WHAT YOU ARE ASKED TO DO = Could you transcribe the entries below exactly, without any of the pictures?

Data entries:
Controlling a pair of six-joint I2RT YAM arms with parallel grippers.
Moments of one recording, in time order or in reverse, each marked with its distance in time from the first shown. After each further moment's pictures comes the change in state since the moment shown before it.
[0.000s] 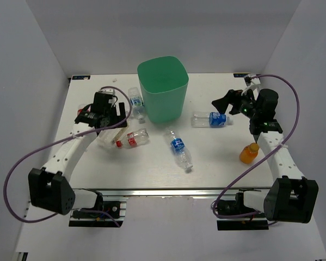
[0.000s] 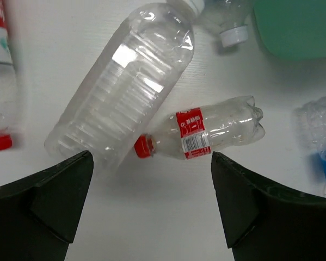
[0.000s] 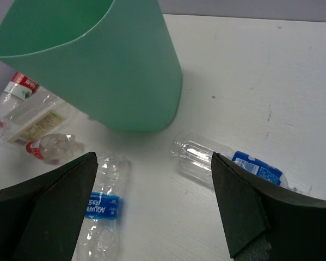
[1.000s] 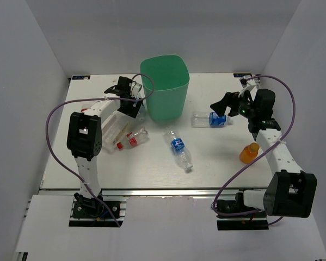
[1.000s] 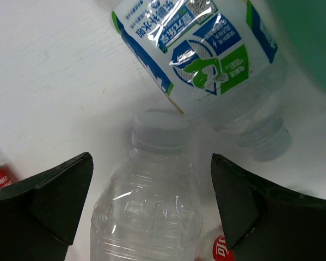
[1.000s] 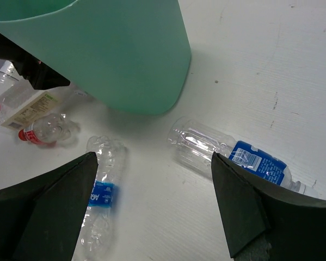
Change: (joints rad) left arm 0.008 0.739 0.474 0.093 0.067 0.515; right arm 0.000 0.057 0.002 -0.026 -0.058 -0.059
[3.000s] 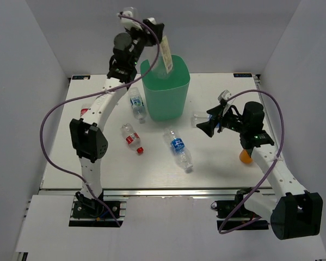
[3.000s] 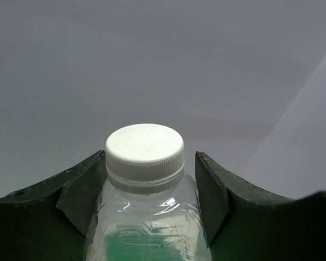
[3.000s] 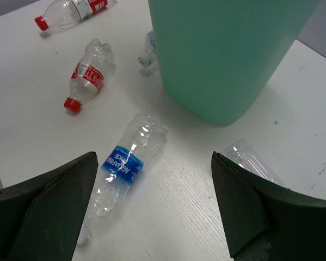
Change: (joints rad) left arm -0.110 0.006 0.596 0.823 0.126 -0.605; right arm 0.182 -0.195 -0.153 0.031 -0.156 -0.304
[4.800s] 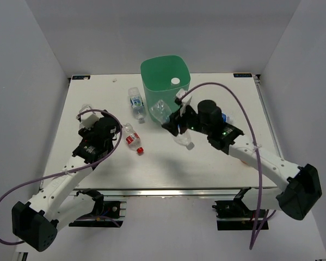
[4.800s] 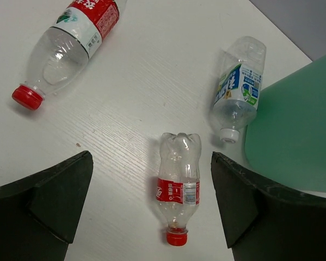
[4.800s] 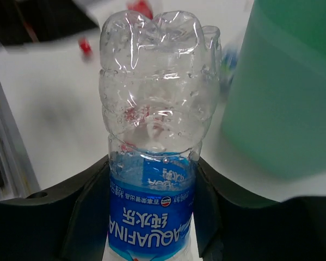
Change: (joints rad) left arm -0.112 -1.098 -1.419 -0.663 -0.792 -0.462; right arm 0.592 0.210 0.199 -0.071 0.549 0.165
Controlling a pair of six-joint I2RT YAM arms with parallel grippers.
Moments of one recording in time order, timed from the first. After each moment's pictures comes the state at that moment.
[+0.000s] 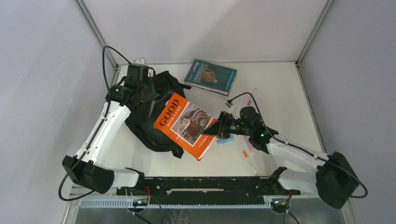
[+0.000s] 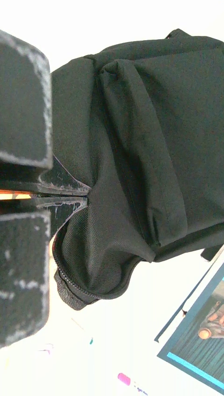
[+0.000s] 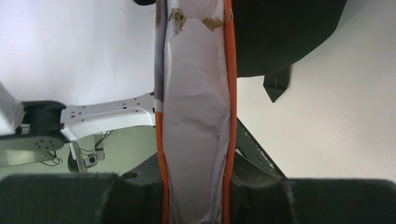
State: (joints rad) left arm -0.33 1.31 1.42 -0.86 -0.25 -0.47; right arm 0.68 1.09 0.58 0.18 -0.56 1.07
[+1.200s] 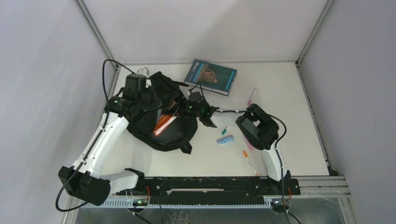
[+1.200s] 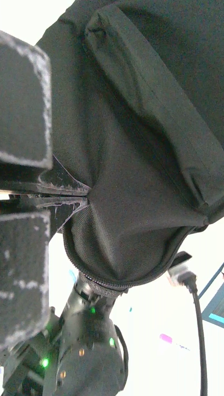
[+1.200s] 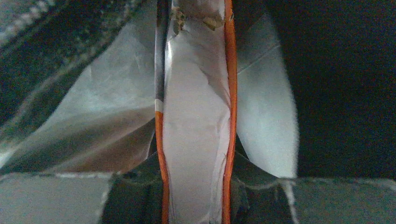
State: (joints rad) left arm -0.32 1.19 1.24 -0.78 -0.04 -0.49; right arm 0.82 2.09 1.30 0.39 -0.34 1.36
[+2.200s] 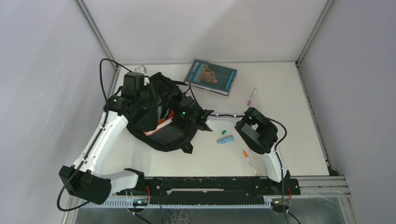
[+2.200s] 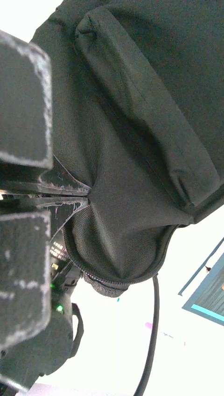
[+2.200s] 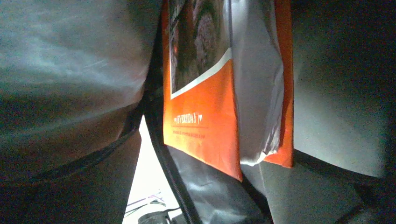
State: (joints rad) left arm -0.29 1.20 1.25 -0.74 -0.02 -0.52; right arm 0.92 2.11 1.37 0.26 -0.19 1.22
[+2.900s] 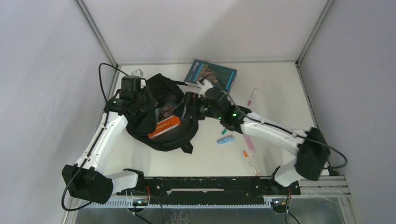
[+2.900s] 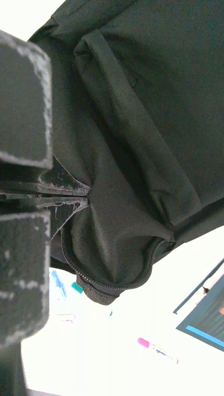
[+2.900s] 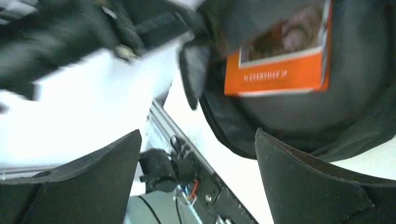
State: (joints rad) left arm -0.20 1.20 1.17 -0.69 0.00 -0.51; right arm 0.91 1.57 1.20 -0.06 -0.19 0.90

REPLY =
Controlling a pair of six-joint I2RT YAM arms with parallel grippers.
Moments of one recording, in time order or in reverse, each marked with its distance in time from the first shown. After each further moment's pictures comes the change in state since the moment shown before it.
[0.000s] 
[0.000s] 
[0.000s] 
[1.000s] 
[1.000s] 
[1.000s] 
Change: (joints rad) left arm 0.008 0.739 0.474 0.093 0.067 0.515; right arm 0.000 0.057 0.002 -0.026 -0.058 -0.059
[3.000s] 
[3.000s] 
[3.000s] 
Change: (joints rad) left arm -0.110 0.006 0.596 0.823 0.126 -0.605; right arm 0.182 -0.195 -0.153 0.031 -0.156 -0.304
[4.800s] 
[4.800s] 
[4.800s] 
Change: (joints rad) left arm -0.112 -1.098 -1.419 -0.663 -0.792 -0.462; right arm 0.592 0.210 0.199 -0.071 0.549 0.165
Controlling a pair of six-joint I2RT YAM arms with parallel grippers.
Moments of one recording in time order, timed from the first. After each moment's pictures comes the state at that moment.
[+0.000s] 
[+0.000s] 
[+0.000s] 
State: (joints rad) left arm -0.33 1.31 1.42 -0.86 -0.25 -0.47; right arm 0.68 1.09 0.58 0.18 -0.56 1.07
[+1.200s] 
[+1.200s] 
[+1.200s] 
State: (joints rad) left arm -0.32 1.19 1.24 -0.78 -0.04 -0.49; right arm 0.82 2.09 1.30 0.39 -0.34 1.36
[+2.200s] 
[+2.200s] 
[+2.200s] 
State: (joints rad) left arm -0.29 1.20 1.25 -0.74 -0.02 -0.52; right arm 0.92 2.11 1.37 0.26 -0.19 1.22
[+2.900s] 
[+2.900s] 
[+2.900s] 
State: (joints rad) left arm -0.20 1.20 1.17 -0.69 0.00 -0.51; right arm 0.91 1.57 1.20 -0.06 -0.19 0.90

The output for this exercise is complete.